# [EXERCISE AIM]
Search the entries below for the word "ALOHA" and copy each line that has it.

# [INFORMATION GIVEN]
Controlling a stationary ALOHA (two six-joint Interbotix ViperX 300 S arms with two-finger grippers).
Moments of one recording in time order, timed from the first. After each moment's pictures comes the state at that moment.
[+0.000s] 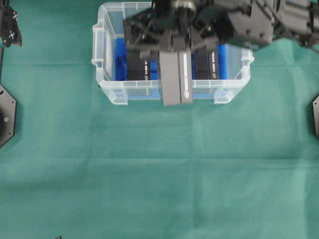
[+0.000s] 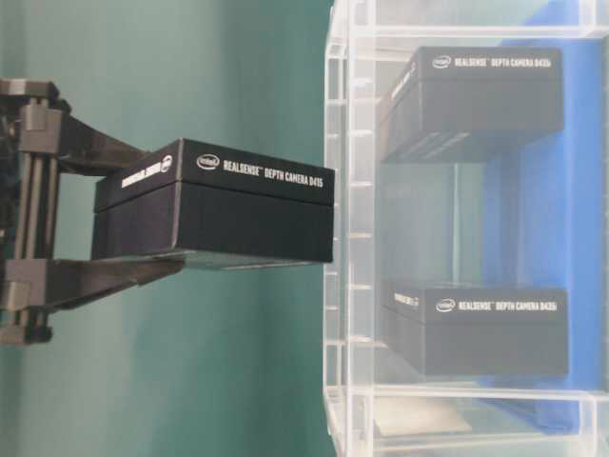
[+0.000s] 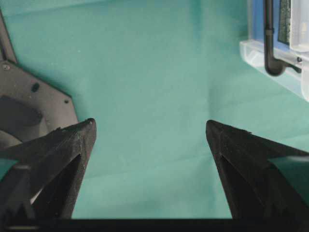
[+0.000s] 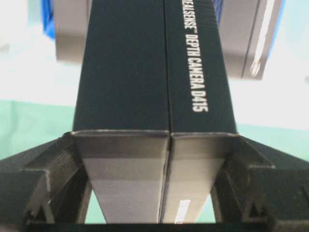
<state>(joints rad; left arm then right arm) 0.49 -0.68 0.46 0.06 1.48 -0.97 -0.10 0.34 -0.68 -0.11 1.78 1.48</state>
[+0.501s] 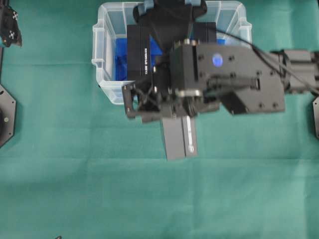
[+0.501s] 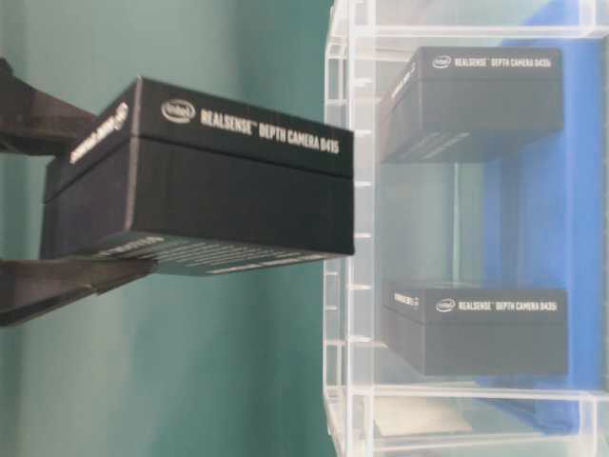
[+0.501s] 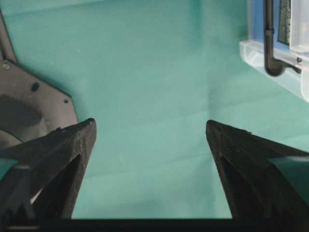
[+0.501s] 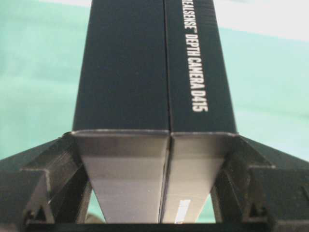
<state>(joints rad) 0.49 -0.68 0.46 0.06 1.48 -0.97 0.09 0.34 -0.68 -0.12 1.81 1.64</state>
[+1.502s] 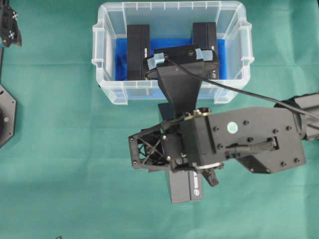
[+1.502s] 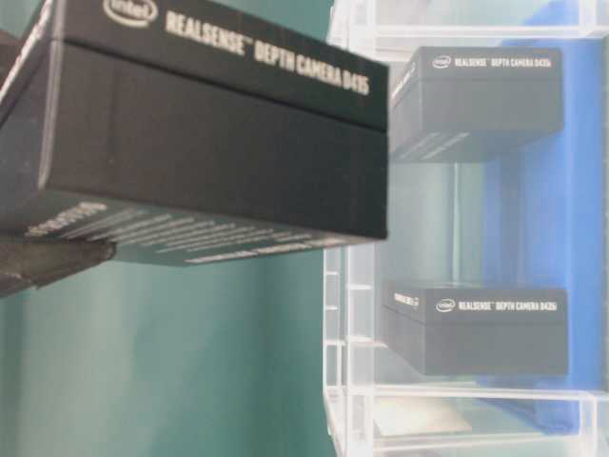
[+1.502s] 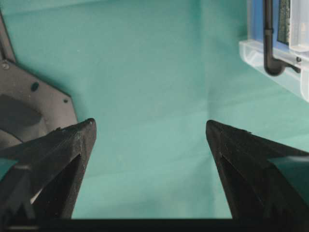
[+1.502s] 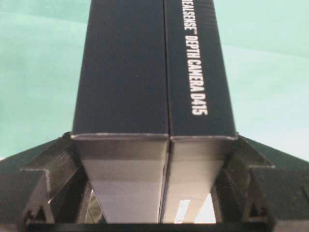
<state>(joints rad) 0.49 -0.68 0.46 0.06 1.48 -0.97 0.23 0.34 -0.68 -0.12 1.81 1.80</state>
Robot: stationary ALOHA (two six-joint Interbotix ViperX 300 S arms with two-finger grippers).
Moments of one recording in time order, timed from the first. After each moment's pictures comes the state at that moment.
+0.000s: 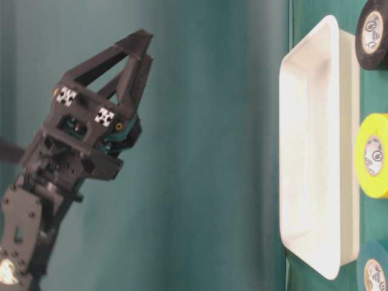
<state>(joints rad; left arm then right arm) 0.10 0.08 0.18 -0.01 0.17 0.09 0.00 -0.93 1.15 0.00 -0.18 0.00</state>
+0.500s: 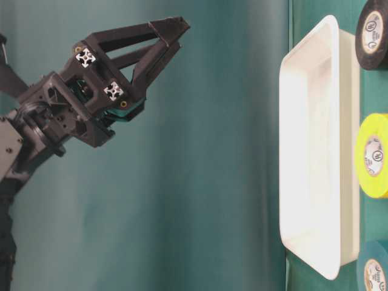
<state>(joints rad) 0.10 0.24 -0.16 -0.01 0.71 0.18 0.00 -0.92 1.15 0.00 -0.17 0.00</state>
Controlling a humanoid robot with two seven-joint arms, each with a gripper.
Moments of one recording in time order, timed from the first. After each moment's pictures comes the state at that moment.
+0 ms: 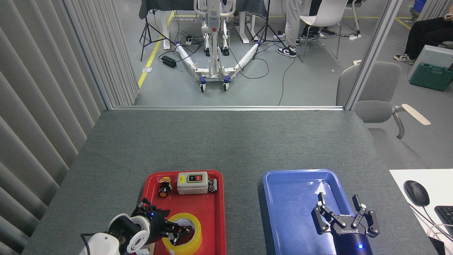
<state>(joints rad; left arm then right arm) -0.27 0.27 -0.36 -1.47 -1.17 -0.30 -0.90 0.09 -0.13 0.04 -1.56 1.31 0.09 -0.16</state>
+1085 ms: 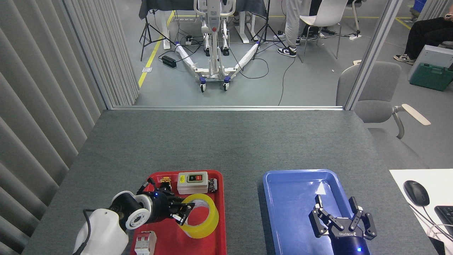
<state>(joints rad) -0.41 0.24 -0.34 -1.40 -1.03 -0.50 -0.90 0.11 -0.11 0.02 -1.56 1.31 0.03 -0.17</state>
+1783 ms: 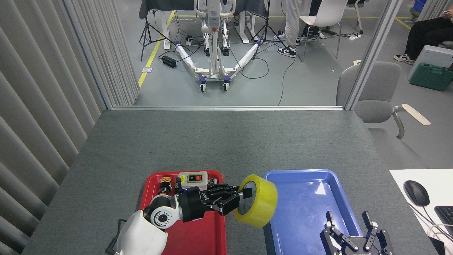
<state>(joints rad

# [ANSWER TO THIS PROBLEM]
Controlling a stationary ALOHA (two six-joint Interbotix ViperX 300 S arms with two-finger grippers).
Robot: stationary ALOHA (two six-joint Interbotix ViperX 300 S arms with two-finger grippers).

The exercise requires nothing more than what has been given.